* **To do**: Please reproduce each line of the data below exactly as shown.

* **Data section**:

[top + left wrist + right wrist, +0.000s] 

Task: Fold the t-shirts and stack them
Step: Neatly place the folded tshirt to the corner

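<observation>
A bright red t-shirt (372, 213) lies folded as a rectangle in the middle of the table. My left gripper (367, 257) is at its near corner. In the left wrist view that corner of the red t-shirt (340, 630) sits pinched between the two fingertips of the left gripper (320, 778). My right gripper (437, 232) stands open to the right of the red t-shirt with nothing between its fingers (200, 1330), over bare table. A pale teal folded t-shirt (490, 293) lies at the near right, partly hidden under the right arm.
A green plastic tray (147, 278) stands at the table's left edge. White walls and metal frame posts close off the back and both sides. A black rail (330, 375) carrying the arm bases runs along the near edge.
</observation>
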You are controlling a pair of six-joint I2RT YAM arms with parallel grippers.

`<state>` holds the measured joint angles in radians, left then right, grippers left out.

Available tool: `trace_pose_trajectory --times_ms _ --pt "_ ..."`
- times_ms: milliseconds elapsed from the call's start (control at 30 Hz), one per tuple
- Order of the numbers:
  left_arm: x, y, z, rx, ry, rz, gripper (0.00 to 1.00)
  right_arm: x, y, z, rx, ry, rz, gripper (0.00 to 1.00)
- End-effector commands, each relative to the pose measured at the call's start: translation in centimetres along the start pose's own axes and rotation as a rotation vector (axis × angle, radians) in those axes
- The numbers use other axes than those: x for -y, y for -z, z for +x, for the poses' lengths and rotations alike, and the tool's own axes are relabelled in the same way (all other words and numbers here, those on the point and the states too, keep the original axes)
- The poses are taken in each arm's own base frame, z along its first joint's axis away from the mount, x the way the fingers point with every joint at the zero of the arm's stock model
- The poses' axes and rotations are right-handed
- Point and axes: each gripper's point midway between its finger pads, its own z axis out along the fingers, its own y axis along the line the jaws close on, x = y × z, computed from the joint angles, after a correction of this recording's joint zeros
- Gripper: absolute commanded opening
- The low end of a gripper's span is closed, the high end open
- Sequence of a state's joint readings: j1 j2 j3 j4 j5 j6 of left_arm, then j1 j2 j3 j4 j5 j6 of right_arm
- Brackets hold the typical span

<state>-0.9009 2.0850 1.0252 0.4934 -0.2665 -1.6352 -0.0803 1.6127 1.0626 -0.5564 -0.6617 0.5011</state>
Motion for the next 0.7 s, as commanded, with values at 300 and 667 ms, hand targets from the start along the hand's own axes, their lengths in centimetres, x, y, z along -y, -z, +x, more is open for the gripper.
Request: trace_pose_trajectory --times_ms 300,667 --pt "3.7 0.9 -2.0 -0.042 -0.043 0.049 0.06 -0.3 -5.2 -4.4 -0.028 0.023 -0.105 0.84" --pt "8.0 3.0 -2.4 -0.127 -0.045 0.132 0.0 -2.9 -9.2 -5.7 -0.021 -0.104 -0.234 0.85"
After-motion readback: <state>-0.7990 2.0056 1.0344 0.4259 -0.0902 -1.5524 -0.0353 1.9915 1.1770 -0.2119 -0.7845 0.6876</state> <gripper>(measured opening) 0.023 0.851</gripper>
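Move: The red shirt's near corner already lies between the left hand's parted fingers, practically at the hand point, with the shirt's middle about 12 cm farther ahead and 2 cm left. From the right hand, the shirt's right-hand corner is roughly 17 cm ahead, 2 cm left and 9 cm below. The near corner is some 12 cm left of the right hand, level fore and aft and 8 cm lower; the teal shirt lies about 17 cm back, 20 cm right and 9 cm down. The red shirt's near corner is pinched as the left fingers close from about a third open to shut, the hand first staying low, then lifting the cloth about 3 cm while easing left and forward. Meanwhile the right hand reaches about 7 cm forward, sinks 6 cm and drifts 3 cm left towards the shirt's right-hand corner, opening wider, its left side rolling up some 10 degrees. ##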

* **Output for this task**:
[top + left wrist + right wrist, +0.000s] 

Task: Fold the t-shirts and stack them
Step: Neatly place the folded tshirt to the corner

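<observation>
A bright red t-shirt (372, 213) lies folded as a rectangle in the middle of the table. My left gripper (367, 257) is at its near corner. In the left wrist view that corner of the red t-shirt (340, 630) sits pinched between the two fingertips of the left gripper (320, 778). My right gripper (437, 232) stands open to the right of the red t-shirt with nothing between its fingers (200, 1330), over bare table. A pale teal folded t-shirt (490, 293) lies at the near right, partly hidden under the right arm.
A green plastic tray (147, 278) stands at the table's left edge. White walls and metal frame posts close off the back and both sides. A black rail (330, 375) carrying the arm bases runs along the near edge.
</observation>
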You are controlling a pair of six-joint I2RT YAM arms with parallel grippers.

`<state>` holds the measured joint angles in radians, left then right, grippers left out.

Available tool: `trace_pose_trajectory --times_ms _ --pt "_ ..."`
- times_ms: milliseconds elapsed from the call's start (control at 30 Hz), one per tuple
- Order of the numbers:
  left_arm: x, y, z, rx, ry, rz, gripper (0.00 to 1.00)
  right_arm: x, y, z, rx, ry, rz, gripper (0.00 to 1.00)
- End-effector commands, each relative to the pose measured at the call's start: translation in centimetres along the start pose's own axes and rotation as a rotation vector (axis × angle, radians) in those axes
- The numbers use other axes than those: x for -y, y for -z, z for +x, for the poses' lengths and rotations alike, and the tool's own axes are relabelled in the same way (all other words and numbers here, those on the point and the states too, keep the original axes)
- The poses are taken in each arm's own base frame, z along its first joint's axis away from the mount, x the way the fingers point with every joint at the zero of the arm's stock model
- The poses' axes and rotations are right-handed
- Point and axes: each gripper's point midway between its finger pads, its own z axis out along the fingers, its own y axis along the line the jaws close on, x = y × z, computed from the joint angles, after a correction of this recording's joint zeros
- Gripper: absolute commanded opening
- The low end of a gripper's span is closed, the high end open
- Sequence of a state's joint readings: j1 j2 j3 j4 j5 j6 of left_arm, then j1 j2 j3 j4 j5 j6 of right_arm
- Brackets hold the typical span

<state>-0.9009 2.0850 1.0252 0.4934 -0.2665 -1.6352 -0.0803 1.6127 1.0626 -0.5564 -0.6617 0.5011</state>
Motion for the next 0.7 s, as commanded, with values at 300 and 667 ms, hand targets from the start along the hand's own axes, their lengths in centimetres, x, y, z along -y, -z, +x, more is open for the gripper.
Request: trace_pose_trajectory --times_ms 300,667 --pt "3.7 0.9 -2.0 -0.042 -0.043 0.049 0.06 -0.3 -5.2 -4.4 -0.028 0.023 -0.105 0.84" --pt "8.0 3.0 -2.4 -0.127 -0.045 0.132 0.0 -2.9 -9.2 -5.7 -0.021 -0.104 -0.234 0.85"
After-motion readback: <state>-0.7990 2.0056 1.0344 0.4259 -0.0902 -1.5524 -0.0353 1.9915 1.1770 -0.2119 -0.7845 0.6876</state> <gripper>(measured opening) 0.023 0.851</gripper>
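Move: The red shirt's near corner already lies between the left hand's parted fingers, practically at the hand point, with the shirt's middle about 12 cm farther ahead and 2 cm left. From the right hand, the shirt's right-hand corner is roughly 17 cm ahead, 2 cm left and 9 cm below. The near corner is some 12 cm left of the right hand, level fore and aft and 8 cm lower; the teal shirt lies about 17 cm back, 20 cm right and 9 cm down. The red shirt's near corner is pinched as the left fingers close from about a third open to shut, the hand first staying low, then lifting the cloth about 3 cm while easing left and forward. Meanwhile the right hand reaches about 7 cm forward, sinks 6 cm and drifts 3 cm left towards the shirt's right-hand corner, opening wider, its left side rolling up some 10 degrees. ##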

No other output is expected for this exercise.